▸ **EXERCISE**
Reproduce the listing below exactly. Pictures do not belong in the copy.

▸ **STORED DATA**
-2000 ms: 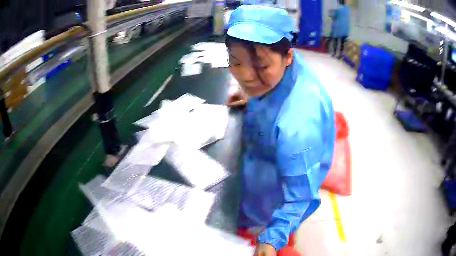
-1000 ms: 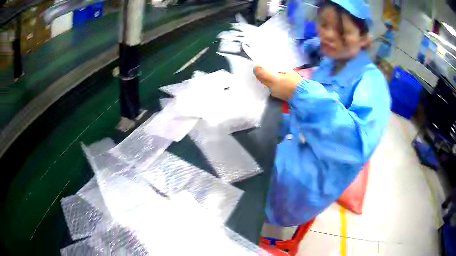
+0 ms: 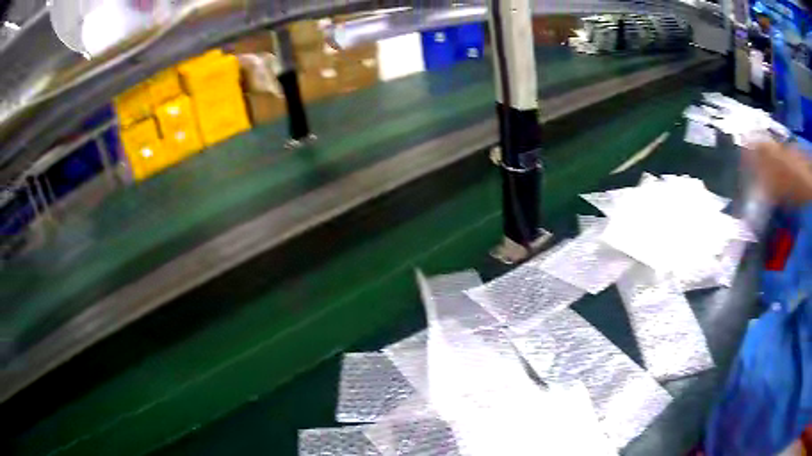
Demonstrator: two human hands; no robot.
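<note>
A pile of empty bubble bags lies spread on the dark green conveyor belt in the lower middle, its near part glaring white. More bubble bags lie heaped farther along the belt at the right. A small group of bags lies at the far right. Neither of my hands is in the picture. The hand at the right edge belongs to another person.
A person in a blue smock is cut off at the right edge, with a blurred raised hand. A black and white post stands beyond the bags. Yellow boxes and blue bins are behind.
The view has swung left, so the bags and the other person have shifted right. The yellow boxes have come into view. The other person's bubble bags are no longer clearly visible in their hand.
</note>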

▸ **SOLUTION FOR THIS PROBLEM**
-2000 ms: 
-1000 ms: 
+0 ms: 
Demonstrator: two human hands; no robot.
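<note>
A pile of empty bubble bags lies spread on the dark green conveyor belt in the lower middle, its near part glaring white. More bubble bags lie heaped farther along the belt at the right. A small group of bags lies at the far right. Neither of my hands is in the picture. The hand at the right edge belongs to another person.
A person in a blue smock is cut off at the right edge, with a blurred raised hand. A black and white post stands beyond the bags. Yellow boxes and blue bins are behind.
The view has swung left, so the bags and the other person have shifted right. The yellow boxes have come into view. The other person's bubble bags are no longer clearly visible in their hand.
</note>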

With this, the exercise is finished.